Asked what happens to money that’s not collected or if a user dies, MTN representatives explained that that money is governed by the same laws that governs banks, indicating that after a period of five years, unclaimed money is paid to Central Bank.

On the likelihood of such a fraud happening again, MTN said control systems are only as good as the people that enforce them, adding that connivance could beat any system.

“The people who were trusted with the responsibility of enforcing the controls broke the trust,” one official said.

“But yes, it’s now easier to detect such a fraud now since the systems are synched every 15 minutes,” he added when pushed further on whether the system is more secure now.

One of the slides in the presentation highlighted the various categories of Mobile Money users, showing that the said Super Agent, as reported by the Independent magazine, is a category whose membership comprises of only banks (financial institutions) and has an account balance limit of a maximum UGX 2billion shillings.

MTN Mobile Money was launched in 2009 and currently has over 7 million registered users with over 3.2 million active. It has directly created over 39,000 businesses as part of the Agent Network, and employs an approximated 160,000 people directly.

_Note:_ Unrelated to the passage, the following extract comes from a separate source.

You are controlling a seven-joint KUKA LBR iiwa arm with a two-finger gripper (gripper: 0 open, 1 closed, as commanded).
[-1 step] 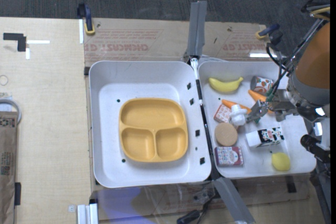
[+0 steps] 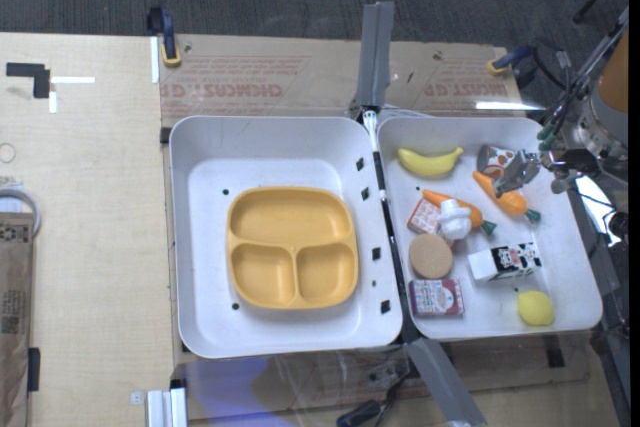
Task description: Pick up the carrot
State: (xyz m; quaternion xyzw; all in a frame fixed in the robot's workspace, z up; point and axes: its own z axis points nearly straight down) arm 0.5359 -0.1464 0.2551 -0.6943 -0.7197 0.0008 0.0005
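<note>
From the overhead camera, the arm (image 2: 600, 95) is reaching in from the right, and the gripper (image 2: 518, 175) is hanging over the far right part of the right bin (image 2: 590, 265). Its fingers are standing spread, released, and nothing is sitting between them. Just under and beside the fingertips, a carrot (image 2: 503, 195) is lying at a slant on the bin floor, stem end pointing near and right. A second carrot (image 2: 455, 205) is lying more to the left, in the middle of the bin, partly under a small white toy (image 2: 455, 220). A banana (image 2: 430, 160) is resting at the far left of that bin. A small carton (image 2: 497, 158) is sitting just left of the gripper. Nearer the camera, a round tan biscuit (image 2: 432, 256) is lying beside a red packet (image 2: 424, 215), with another red pack (image 2: 437, 298) at the near edge. A milk box (image 2: 505, 261) is lying on its side, and a lemon (image 2: 536, 308) is sitting in the near right corner. Over in the left bin (image 2: 190, 245), a yellow plate (image 2: 294, 247) with three compartments is sitting in the middle.
</note>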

To date, more than 85% of the mobile bill payment collections in Uganda are made through the MTN Mobile Money platform which has led to significant increase in financial inclusion of the unbanked public.

It remains the fastest growing products in Uganda, growing at a rate of 39% and bring more businesses and people into the formal economy.

Mobile Money is used in all the 22 countries in which MTN operates and has been transformative in Africa, especially in the East African region, lowering the cost of doing business especially for bulk collections and distribution of cash.

  • Mugenyi Assad

    The story, reads like a company (s) statement though. I missed the part which says, ‘MTN claims…MM has created so many jobs; etc etc’ – otherwise it reads like ‘independent facts’ from a regulator or such a body.

    Having said that, I wonder why a subject that is being deliberated upon in court continues to be played out in the media. What is it that I am missing?

    • Albert Mucunguzi

      Huh! Assad, thanks for the observations. Perhaps because it carries so many quotes from the operator’s release?

  • James

    This reads different from what monitor who were also there are saying. Indeed you can create money. Especially when it is digital.
    I find that monitor ties in perfectly with not only what independent is saying but also what I learnt in 2011 from insider knowledge.
    Mtn mismanaged mobile money and not only made a loss, but could have caused inflation.

    • Albert Mucunguzi

      James, I must say the reports that MTN “created” money were intriguing, even to me, but in the light of this new information, it’s difficult to see how they could have done so, as a company. Or more importantly, why.